I had to do a little research on the aircraft we flew on from Heho to Ngapali and Ngapali to Yangon as it seemed similar to an old Soviet aircraft we thought we were going to die in on a flight in Cuba several years ago. The Cuba plane was dual prop and rear loading but had no windows while the dual prop plane in Myanmar was rear loading but did have windows and an air conditioning system that didn’t spew fog and freak everyone out thinking the plane was on fire. It was a much nicer plane, an ATR 72, built in France and Italy. We had never flown in one of these so this was a first and second. It took off, it flew, it landed so a very good airplane as far as we’re concerned. Yangon has a sparkling new airport but maybe it only sparkles in the International arrival section. It is small and nice in the domestic area and there is no hassle when you leave the arrivals area. The taxi guys are nice and non-pushy, typical of this country so far, and the drive to our hotel was pleasant, The roads in Yangon are good. There are traffic lights that people respect. They don’t blow their horns, they drive in their lanes and it is oh so civil. The city, what we have seen so far is clean and litter free. There are next to no motorcycles, only cars and a few bicycles. The air is clean but traffic jams do seem to be a bit of a problem from the little we’ve seen so not fair to lay judgment just yet.

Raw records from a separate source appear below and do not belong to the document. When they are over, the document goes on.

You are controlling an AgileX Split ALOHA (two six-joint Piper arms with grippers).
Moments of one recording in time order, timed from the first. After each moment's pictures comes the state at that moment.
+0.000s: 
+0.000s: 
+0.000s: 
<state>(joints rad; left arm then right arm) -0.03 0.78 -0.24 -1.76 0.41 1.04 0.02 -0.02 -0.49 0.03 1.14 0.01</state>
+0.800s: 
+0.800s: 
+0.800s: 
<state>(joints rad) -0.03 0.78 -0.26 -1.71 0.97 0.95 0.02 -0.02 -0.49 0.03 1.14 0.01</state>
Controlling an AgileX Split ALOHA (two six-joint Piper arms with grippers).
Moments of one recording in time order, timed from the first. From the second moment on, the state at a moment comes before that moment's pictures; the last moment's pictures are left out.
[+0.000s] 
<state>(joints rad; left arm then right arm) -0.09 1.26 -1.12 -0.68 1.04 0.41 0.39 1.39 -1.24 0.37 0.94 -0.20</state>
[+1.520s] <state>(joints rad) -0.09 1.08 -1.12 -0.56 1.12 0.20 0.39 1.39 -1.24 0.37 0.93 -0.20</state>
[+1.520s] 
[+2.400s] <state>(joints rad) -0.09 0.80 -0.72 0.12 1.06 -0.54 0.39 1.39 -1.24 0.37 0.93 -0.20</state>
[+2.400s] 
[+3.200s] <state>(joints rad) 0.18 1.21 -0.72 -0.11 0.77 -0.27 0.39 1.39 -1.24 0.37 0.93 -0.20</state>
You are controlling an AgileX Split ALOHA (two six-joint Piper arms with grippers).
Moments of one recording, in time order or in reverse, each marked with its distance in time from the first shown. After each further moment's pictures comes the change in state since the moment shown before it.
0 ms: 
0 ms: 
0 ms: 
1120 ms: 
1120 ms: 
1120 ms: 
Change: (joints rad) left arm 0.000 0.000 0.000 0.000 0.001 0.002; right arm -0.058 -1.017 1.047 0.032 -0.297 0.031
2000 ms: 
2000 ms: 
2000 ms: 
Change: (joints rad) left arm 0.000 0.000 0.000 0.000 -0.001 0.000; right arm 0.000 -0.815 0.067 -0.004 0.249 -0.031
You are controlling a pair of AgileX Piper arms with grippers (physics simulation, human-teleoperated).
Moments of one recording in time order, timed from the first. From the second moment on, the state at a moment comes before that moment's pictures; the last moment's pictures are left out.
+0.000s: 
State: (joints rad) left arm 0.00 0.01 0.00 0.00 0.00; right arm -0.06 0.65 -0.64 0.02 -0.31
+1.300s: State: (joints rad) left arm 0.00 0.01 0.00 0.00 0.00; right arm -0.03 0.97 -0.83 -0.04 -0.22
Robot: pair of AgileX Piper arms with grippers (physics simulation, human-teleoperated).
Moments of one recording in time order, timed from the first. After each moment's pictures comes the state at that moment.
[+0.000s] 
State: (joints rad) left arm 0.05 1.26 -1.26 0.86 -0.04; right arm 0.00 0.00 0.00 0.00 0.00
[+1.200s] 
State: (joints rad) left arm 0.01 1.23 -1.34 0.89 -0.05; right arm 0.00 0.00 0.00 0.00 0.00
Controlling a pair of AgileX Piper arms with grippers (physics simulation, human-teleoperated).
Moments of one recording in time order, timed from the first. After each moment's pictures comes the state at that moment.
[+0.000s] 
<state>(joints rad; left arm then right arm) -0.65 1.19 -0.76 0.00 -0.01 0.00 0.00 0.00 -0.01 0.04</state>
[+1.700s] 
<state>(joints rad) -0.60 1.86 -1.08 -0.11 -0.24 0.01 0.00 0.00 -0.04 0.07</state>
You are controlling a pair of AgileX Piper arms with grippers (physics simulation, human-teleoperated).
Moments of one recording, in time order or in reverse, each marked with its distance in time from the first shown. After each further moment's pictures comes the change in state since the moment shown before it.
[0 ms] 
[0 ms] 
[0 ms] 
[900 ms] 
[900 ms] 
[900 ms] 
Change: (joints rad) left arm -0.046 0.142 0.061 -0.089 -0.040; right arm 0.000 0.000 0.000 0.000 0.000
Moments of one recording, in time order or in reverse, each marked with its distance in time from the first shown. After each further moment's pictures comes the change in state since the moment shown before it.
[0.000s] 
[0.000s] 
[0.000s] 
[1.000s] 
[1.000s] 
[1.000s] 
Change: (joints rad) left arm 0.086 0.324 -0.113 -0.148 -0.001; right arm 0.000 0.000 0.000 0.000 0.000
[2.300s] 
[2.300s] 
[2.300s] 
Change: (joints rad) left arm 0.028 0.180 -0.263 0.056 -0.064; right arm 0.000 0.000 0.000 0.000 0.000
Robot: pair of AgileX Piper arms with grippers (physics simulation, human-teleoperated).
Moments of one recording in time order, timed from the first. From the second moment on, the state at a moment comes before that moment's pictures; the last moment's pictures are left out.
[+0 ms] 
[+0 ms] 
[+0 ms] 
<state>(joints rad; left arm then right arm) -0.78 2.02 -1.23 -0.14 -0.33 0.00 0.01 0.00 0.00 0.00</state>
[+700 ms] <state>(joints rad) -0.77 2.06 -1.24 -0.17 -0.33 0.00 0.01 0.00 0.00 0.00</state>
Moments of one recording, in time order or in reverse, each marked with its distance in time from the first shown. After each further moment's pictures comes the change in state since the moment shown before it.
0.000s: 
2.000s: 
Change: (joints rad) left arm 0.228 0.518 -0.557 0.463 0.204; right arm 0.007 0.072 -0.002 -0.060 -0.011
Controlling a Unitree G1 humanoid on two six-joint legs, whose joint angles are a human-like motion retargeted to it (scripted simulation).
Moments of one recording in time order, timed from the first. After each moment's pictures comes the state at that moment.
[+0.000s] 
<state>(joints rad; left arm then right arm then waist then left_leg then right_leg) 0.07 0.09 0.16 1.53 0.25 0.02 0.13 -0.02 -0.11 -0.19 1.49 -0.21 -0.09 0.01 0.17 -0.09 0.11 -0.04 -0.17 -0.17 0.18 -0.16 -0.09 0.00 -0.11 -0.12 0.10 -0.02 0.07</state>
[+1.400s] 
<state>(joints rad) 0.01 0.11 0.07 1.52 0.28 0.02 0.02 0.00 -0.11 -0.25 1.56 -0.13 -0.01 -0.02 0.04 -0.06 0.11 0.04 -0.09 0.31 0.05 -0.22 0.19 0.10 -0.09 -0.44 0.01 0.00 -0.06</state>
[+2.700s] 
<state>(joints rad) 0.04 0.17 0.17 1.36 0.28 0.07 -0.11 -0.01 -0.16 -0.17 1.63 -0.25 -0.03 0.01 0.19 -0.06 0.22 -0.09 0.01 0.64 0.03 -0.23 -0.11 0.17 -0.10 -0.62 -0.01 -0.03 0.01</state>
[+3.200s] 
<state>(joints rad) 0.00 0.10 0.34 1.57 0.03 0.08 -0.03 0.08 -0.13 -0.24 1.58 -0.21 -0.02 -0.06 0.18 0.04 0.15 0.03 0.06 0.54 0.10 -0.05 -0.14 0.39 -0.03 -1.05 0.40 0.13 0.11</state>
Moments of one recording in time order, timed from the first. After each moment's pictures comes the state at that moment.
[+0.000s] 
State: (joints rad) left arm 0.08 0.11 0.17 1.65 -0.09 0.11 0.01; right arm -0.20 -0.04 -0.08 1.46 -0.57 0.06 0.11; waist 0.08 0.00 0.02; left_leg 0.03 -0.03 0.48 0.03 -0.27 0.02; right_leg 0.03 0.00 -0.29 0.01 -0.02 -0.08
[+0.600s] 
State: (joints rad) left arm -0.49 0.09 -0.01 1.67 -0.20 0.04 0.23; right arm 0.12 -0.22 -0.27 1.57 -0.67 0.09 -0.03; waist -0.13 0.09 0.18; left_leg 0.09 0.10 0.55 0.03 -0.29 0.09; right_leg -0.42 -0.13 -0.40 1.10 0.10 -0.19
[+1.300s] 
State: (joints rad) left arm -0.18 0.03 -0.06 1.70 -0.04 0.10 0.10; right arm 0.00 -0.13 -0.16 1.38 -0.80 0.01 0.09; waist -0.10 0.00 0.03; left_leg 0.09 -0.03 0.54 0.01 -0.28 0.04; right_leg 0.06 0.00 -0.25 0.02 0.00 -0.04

So, we had a late lunch at Hard Rock Cafe, Yangon. Who would a thunk. Located in the  great big new Myanmar Plaza, Yangon’s first international retail shopping centre, we decided it was time for a burger. A quite expensive burger. Two burgers with cheese and bacon, fries and a shared Caesar salad, about $58.00 CAD. Ouch, but we haven’t had a beef burger since the airport in Male airport (Burger King) in the Maldives and I think it cost pretty close to the same. Moral of the story, don’t eat junk food, especially American chain junk food. It’s expensive but it fills this little craving that you get from time to time and then sits as a great big lump in your stomach and you want to go to sleep and your thirst keeps you awake and then you want another one. Hmmm.. I see a pattern here.

Tomorrow we will set out to explore this city of close to 8 million people, the largest in Myanmar. The city boasts the largest collection of colonial era buildings in SE Asia and is home to the gilded Shwedagon Pagoda, Myanmar’s most sacred Buddhist pagoda.